The combined used with other vasodilators (e.g. sildenafil) is not extensively studied. Available data suggest additive effects on central circulation, pulmonary artery pressure and right ventricular performance. Inhaled nitric oxide combination with other vasodilators acting by the cGMP or cAMP systems should be done with caution.

Although controlled studies have not been done, food interactions have not been noticed in clinical trials in patients with prolonged ambulatory administration.

Fertility

No fertility studies have been performed.

Pregnancy

The effect of the administration of Neophyr in pregnant women is unknown. Animal studies are insufficient (see section 5.3).
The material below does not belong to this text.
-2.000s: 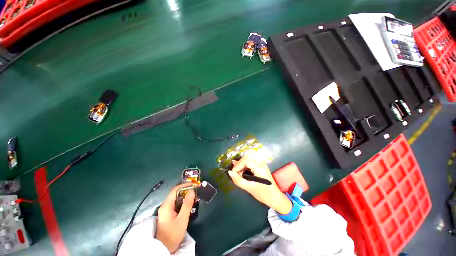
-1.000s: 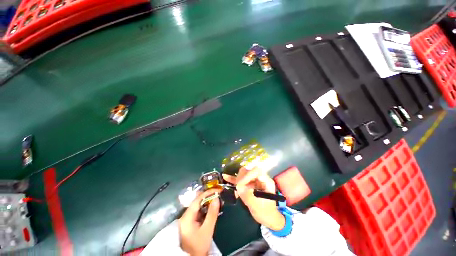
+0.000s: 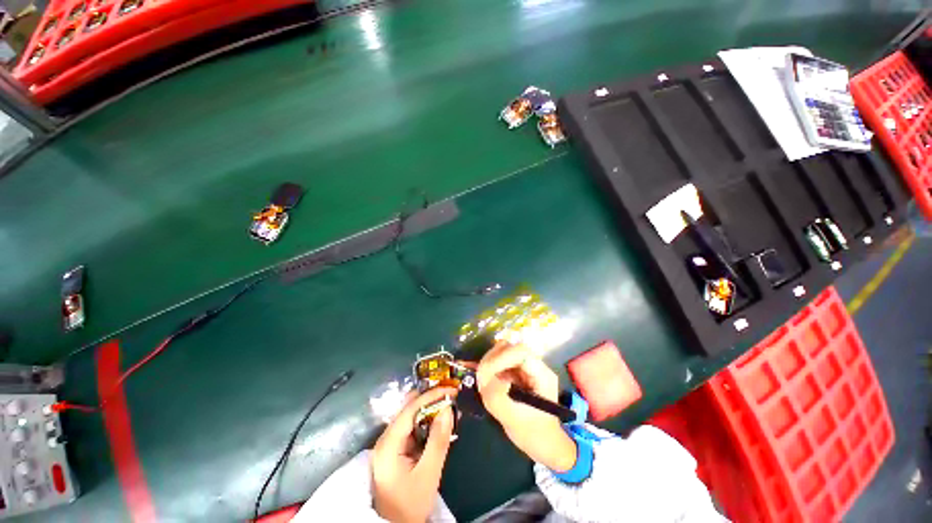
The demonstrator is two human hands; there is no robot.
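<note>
An open device unit (image 3: 437,372) with gold and orange insides is held in my left hand (image 3: 411,456), low in the middle of the view. Its black part shows to the right of the gold insides. My right hand (image 3: 521,393) holds a dark pen-like tool, likely tweezers (image 3: 542,405), with the fingertips close to the unit's right side. The tool's tip is too small to tell whether it touches the unit. A sheet with yellow-gold adhesive pieces (image 3: 508,316) lies on the bench just beyond my right hand. Shiny clear film scraps (image 3: 390,398) lie left of the unit.
A red pad (image 3: 605,380) lies right of my right hand. A black parts tray (image 3: 654,184) and red trays (image 3: 807,398) stand at right. A black cable (image 3: 296,434) lies left of my hands. Other open units (image 3: 271,220) lie across the green bench. A grey power supply (image 3: 31,449) is at left.
My left hand and the unit have moved right, and my right hand has come from the adhesive sheet to the unit. Units on the far belt have shifted right in view.
</note>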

The potential risk for humans is unknown.

Neophyr should not be used during pregnancy unless clearly necessary, such as in situations of life support.

Breast-feeding

It is not known whether Neophyr passes into human breast milk. The excretion of Neophyr in milk has not been studied in animals. Exposure to nitric oxide in humans during lactation should be avoided.

Infants and hospitalized patient: Not relevant.

Summary of safety profile

Abrupt discontinuation of the administration of inhaled nitric oxide may cause rebound reaction; decrease in oxygenation and increase in central pressure and subsequent decrease in systemic blood pressure. Rebound reaction is the most commonly adverse reaction in association with the clinical use of Neophyr. The rebound may be seen early as well as late during therapy.

In one clinical study (NINOS), treatment groups were similar with respect to the incidence and severity of intracranial haemorrhage, Grade IV haemorrhage, periventricular leukomalacia, cerebral infarction, seizures requiring anticonvulsant therapy, pulmonary haemorrhage, or gastrointestinal haemorrhage.

Tabulated list of adverse reactions

The adverse reactions listed are derived from CINGRI study, review of public domain scientific literature and post marketing safety surveillance (the table below shows adverse reactions that occurred in at least 5% of patients receiving iNO in the CINRGI study). Adverse reactions are listed according to MedDRA frequency convention: very common (≥1/10), common (≥1/100 to <1/10), uncommon (≥1/1,000 to <1/100), rare (≥1/10,000 to <1/1,000), very rare (<1/10,000), not known (cannot be estimated from the available data).

^* Post-Marketing Safety Surveillance (PMSS) data, symptom experienced by personnel associated to accidental environmental exposure
^** PMSS data, effects associated with acute withdrawal of the medicinal product, and dose errors associated with the delivery system. Rapid rebound reactions such as intensified pulmonary vasoconstriction after sudden withdrawal of inhaled nitric oxide therapy has been described, precipitating cardiovascular collapse.

Description of selected adverse reactions

Inhaled nitric oxide therapy may cause an increase in methaemoglobin.

Reporting of suspected adverse reactions

Reporting suspected adverse reactions after authorisation of the medicinal product is important. It allows continued monitoring of the benefit/risk balance of the medicinal product. Healthcare professionals are asked to report any suspected adverse reactions via HPRA Pharmacovigilance, Earlsfort Terrace, IRL – Dublin 2; Tel: +353 1 6764971; Fax: +353 1 6762517; Website: www.hpra.ie; e-mail: medsafety@hpra.ie.

This medicinal product must not be mixed with other medicinal product/equipment/devices except those mentioned in section 6.6.

The following materials should not be used or be present in any equipment/device(s) used in nitric oxide administration: Butylrubber, Polyamide and Polyurethane.